▸ TASK ITEM: Each entry must be restated word for word, with nothing omitted.

▸ TASK DATA:
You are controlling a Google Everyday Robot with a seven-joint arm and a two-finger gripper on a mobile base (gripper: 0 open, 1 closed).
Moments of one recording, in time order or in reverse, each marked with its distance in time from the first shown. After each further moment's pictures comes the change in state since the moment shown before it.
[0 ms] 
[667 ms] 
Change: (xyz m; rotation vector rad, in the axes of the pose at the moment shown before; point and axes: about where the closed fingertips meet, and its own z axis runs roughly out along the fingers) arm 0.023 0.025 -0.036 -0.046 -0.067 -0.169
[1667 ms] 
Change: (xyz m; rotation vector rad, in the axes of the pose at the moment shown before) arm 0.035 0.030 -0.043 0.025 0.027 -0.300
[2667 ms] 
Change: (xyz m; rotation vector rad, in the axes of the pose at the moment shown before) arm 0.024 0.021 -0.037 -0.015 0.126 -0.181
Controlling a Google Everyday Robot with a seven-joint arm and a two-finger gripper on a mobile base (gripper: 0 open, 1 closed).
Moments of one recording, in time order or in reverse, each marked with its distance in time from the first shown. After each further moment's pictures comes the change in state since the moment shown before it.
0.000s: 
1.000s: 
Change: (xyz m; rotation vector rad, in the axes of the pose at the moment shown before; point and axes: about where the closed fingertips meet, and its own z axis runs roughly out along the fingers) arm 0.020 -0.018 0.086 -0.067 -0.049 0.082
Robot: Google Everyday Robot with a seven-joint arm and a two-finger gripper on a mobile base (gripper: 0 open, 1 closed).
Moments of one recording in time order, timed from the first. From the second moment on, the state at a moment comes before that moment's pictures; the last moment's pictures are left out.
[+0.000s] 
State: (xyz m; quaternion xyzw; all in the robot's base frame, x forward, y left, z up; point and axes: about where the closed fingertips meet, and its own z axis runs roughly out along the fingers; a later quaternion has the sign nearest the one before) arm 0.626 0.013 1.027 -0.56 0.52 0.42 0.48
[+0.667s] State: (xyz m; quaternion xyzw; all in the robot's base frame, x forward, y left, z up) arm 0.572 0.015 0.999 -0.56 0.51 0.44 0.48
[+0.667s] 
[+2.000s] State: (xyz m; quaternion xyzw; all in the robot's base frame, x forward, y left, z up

▸ TASK RESULT:
You are controlling a Google Everyday Robot with a seven-joint arm and a two-finger gripper on a mobile base (gripper: 0 open, 1 closed).
Moments of one recording, in time order or in reverse, each marked with its distance in time from the first shown. After each further moment's pictures comes the change in state since the moment shown before it.
[0 ms] 
[667 ms] 
Change: (xyz m; rotation vector rad, in the axes of the pose at the moment shown before; point and axes: about where the closed fingertips meet, and its own z axis runs roughly out along the fingers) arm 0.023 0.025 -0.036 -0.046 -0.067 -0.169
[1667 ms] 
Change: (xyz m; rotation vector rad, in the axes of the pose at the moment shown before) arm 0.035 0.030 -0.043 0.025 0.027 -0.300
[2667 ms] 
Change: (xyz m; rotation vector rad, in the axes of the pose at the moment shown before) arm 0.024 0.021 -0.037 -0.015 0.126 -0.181
Controlling a Google Everyday Robot with a seven-joint arm and a two-finger gripper on a mobile base (gripper: 0 open, 1 closed).
Moments of one recording, in time order or in reverse, each marked with its distance in time from the first shown. After each further moment's pictures comes the change in state since the moment shown before it.
0.000s: 
1.000s: 
Change: (xyz m; rotation vector rad, in the axes of the pose at the moment shown before; point and axes: about where the closed fingertips meet, and its own z axis runs roughly out along the fingers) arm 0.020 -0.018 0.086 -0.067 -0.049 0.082
Robot: Google Everyday Robot with a seven-joint arm and a two-finger gripper on a mobile base (gripper: 0 open, 1 closed).
Moments of one recording in time order, timed from the first. From the second moment on, the state at a moment comes before that moment's pictures; the last moment's pictures are left out.
[+0.000s] 
State: (xyz m; quaternion xyzw; all in the robot's base frame, x forward, y left, z up; point and axes: about where the closed fingertips meet, and its own z axis runs roughly out along the fingers; a later quaternion has the sign nearest the one before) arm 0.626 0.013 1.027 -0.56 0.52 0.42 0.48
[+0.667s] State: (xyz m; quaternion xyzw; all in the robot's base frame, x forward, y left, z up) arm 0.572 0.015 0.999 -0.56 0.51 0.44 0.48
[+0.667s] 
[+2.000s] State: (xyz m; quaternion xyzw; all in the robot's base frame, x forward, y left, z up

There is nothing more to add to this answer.